Running during the cold and dark months
Running during the winter months comes with additional difficulties like colder weather and darker days. Here are the things you need to think about.
Firstly, treat yourself to some brightly coloured gear, high-vis gear. I would also recommend adding accessories such as reflective arm, wrist or ankle bands. For running in particularly dark areas, a head torch could be a good option.
Colder temperatures can make your muscles tighten up, increasing the risk of injury. Wear warm, comfortable clothing and make sure you have as little skin exposed to the elements as possible. Underlayers, gloves, and hats should also be at the top of your shopping list.
If it’s dark outside, it’s crucial to plan your course so you’re running on well lit, flat surfaces – you don’t want to spend your entire run staring at the ground, looking out for pot holes and uneven surfaces that could trip you up. Also, make sure you take a phone with you and let someone know where you’re running and what your estimated time is.
Music can be a great motivator, but it also makes you less aware of your surroundings. You’re less likely to hear cars, bikes and pedestrians close by.
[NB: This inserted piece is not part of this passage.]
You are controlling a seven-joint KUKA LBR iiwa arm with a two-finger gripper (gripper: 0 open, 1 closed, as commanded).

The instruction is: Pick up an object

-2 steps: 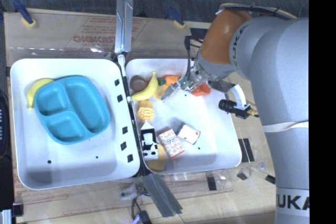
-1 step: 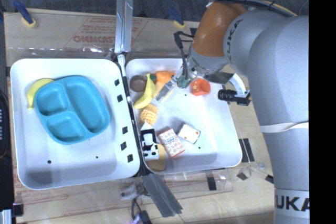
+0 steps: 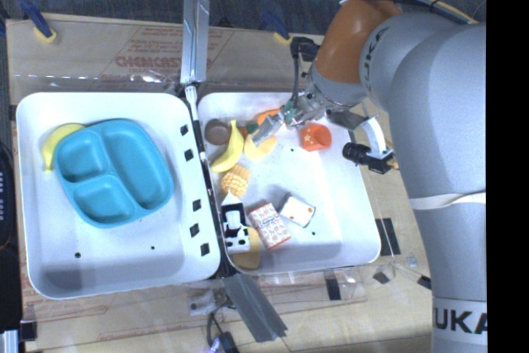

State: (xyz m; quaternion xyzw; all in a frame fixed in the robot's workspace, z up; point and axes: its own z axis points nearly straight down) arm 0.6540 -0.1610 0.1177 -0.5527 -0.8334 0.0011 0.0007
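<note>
In the right bin (image 3: 351, 202), near its far wall, the gripper (image 3: 291, 113) sits low among crowded toys, and whether it is apart or together cannot be made out. An orange piece (image 3: 266, 118) lies touching it, partly hidden. A red toy (image 3: 314, 137) lies just beside. "KUKA" is partly readable on the arm (image 3: 438, 95). A banana (image 3: 232, 149) and corn (image 3: 235, 177) hug the left wall; open floor lies right.

Two white bins (image 3: 33, 178), one blue tray (image 3: 116, 169), two bananas (image 3: 231, 149), one corn cob (image 3: 235, 177).
</note>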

So to keep safe, turn off the tunes, particularly when it’s dark outside. If you can’t face running without music, I’d recommend you turn the volume down or get yourself some bone-conducting headphones (check out Aftershokz).
If you don’t already run with someone else, now could be the time to try. A running buddy or group brings safety in numbers as there are more people to spot possible dangers, and help is at hand if an injury occurs. It’s also much harder to talk yourself out of running when someone else is relying on you
The only time you shouldn’t run (apart from illness or injury), is when it’s too icy. It can be hard to get out the front door from a warm house, but you won’t regret it.